→ **REQUIREMENT**
Return each line of the listing in which the word "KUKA" appears.

┌─ DATASET RECORDS

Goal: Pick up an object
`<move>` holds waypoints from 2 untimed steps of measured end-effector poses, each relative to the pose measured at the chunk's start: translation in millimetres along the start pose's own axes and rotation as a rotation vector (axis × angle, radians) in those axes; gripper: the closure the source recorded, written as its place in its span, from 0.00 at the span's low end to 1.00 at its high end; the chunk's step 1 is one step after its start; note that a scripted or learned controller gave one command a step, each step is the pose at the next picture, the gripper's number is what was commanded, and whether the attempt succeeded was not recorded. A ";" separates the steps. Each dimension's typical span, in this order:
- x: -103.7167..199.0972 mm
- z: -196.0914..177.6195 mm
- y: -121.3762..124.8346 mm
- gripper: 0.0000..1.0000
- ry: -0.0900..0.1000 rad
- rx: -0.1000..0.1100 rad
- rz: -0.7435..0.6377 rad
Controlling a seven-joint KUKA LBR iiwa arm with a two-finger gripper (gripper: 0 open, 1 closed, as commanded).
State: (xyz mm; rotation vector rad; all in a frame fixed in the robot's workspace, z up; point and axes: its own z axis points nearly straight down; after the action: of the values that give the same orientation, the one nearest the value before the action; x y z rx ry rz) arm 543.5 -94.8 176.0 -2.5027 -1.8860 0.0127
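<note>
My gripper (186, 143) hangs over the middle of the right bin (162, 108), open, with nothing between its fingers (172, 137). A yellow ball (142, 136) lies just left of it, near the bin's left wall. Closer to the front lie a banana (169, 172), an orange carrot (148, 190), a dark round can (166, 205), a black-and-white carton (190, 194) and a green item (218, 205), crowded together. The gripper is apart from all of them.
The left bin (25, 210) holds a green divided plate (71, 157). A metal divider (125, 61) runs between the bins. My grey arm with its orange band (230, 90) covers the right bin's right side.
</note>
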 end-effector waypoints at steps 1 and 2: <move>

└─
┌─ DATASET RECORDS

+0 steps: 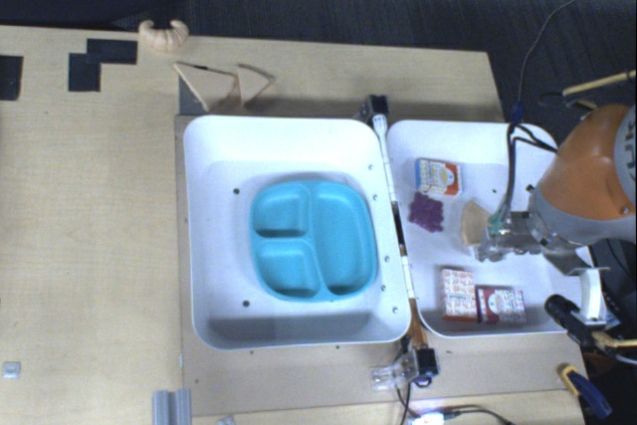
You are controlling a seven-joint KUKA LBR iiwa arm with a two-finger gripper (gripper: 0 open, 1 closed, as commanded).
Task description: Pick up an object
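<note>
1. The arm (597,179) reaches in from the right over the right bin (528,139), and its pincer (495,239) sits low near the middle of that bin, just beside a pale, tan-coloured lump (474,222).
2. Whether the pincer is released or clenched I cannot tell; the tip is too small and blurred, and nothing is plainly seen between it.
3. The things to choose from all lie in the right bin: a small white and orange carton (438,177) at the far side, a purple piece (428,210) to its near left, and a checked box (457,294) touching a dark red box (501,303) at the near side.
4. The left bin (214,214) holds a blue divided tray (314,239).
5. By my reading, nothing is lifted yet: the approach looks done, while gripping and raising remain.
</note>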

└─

→ **RESULT OF THE EXERCISE**
Controlling a seven-joint KUKA LBR iiwa arm with a two-finger gripper (gripper: 0 open, 1 closed, as commanded).
You are controlling a seven-joint KUKA LBR iiwa arm with a two-finger gripper (gripper: 0 open, 1 closed, as commanded).

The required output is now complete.